Question #4fa4f

1 Answer
May 14, 2016

It is a method to Solve Quadratic Equations .
Please remember that in actual practice unless you're told that you use completing the square method, you will probably not use this method.

Explanation:

Suppose you need to solve the following Quadratic equation by completing the square method (I have selected a problem where coefficient of #x^2# term is #1#):
#x^2+6x+1=0# ......(1)

First step is to keep all terms containing #x# on the LHS and take constant terms (not containing #x#) to RHS of the equation. The equation becomes
#x^2+6x=-1# .....(2)

Now take half of the coefficient of the #x#-term [middle term in equation (1)],
square it, and add that value to both sides of the new equation.

In the example we have coefficient of the #x#-term #=6#.

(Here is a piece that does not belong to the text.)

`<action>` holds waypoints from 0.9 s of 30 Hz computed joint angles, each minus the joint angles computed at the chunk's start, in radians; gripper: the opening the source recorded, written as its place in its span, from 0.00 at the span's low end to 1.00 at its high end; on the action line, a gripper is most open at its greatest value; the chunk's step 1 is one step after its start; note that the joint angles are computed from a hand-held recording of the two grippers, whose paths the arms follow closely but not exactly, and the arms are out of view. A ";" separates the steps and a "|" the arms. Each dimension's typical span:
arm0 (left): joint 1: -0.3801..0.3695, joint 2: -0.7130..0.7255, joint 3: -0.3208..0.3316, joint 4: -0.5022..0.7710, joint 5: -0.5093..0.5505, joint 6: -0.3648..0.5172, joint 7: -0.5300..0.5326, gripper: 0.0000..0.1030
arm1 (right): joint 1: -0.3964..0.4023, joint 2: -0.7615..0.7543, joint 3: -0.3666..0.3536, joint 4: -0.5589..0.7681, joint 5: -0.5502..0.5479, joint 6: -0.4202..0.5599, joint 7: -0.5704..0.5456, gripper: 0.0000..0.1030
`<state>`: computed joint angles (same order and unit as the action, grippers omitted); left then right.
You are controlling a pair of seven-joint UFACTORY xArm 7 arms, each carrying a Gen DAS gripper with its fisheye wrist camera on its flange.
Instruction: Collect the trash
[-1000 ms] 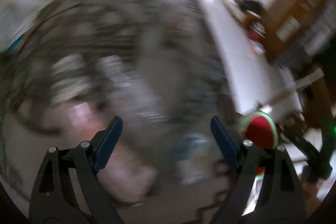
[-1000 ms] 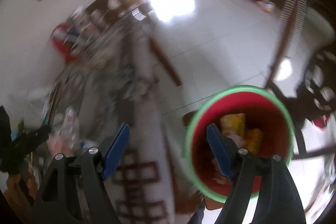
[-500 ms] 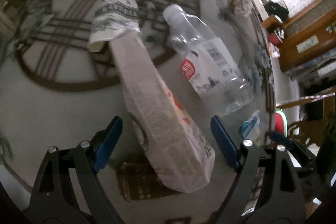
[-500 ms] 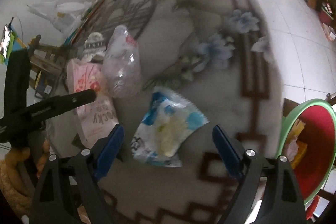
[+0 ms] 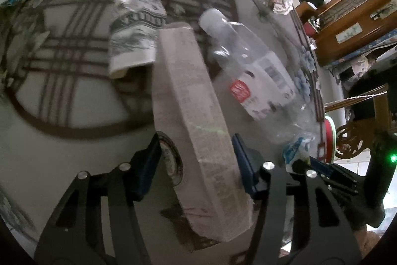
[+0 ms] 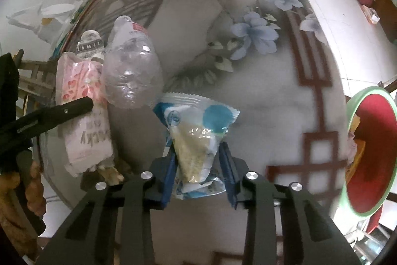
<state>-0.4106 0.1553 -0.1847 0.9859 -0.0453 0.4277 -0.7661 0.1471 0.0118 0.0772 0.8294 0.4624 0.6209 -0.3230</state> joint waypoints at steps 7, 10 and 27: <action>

Half of #6=3#. Square of #3=9#. Therefore adding #9# to both sides of equation (2) we obtain

#x^2+6x+9=-1+9#

#=> x^2+6x+9=8#

On inspection we see that we have made LHS a perfect square which can be written as #(x+3)^2#. Doing so the equation becomes

#(x+3)^2=8#

Take square root of both sides and remember to use both #+ and -# signs on one side. We did it for RHS.

#sqrt((x+3)^2)=sqrt8#
#(x+3)=+-sqrt8#

Solve for #x#
#x=-3+-sqrt8#
or #x=-3+-2sqrt2#

The two roots of the given equation are
#x=-3+2sqrt2# and #x=-3-2sqrt2#